Netra madunya menatap nanar sang suami dengan tatapan yang penuh rasa sakit. Seolah di dalamnya hanya ada gelap tanpa sedikitpun terang. Siapapun yang menyelaminya, pasti akan merasakan sakitnya.
Sungguh, Arland salah satunya. Dia pria yang begitu kuat. Mampu menyelami rasa sakit yang terpancar dari manik mata Arasha, sang istri. Meski sedalam apapun menyelam, Arland masih saja tidak terpengaruh. Karena rasa simpatinya pada Arasha telah habis. Apalagi Arasha tadi menamparnya.

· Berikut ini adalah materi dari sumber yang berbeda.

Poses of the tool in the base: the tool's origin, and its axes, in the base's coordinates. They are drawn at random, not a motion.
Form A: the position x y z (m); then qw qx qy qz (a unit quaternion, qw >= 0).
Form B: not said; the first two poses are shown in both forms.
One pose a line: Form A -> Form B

"Keperawanan? Kamu mau bahas tentang keperawanan sedangkan kamu sendiri udah ambil keperawanan banyak—"
"Cuman Rachel. Gak ada selain dia." Potong Arland, tegas.
Arasha menggeleng. Matanya mulai berkaca-kaca. "Aku pergi." Arasha menjauh dari sana. Gadis cantik itu membalik tubuhnya, hendak melangkah. Namun, baru saja sampai di dekat tirai pembatas, tangannya di tarik kuat oleh Arland.
Pria itu menyeretnya menuju sebuah kamar kecil di dalam jet pribadi ini. Dia membanting Arasha di atas ranjang, menindihnya.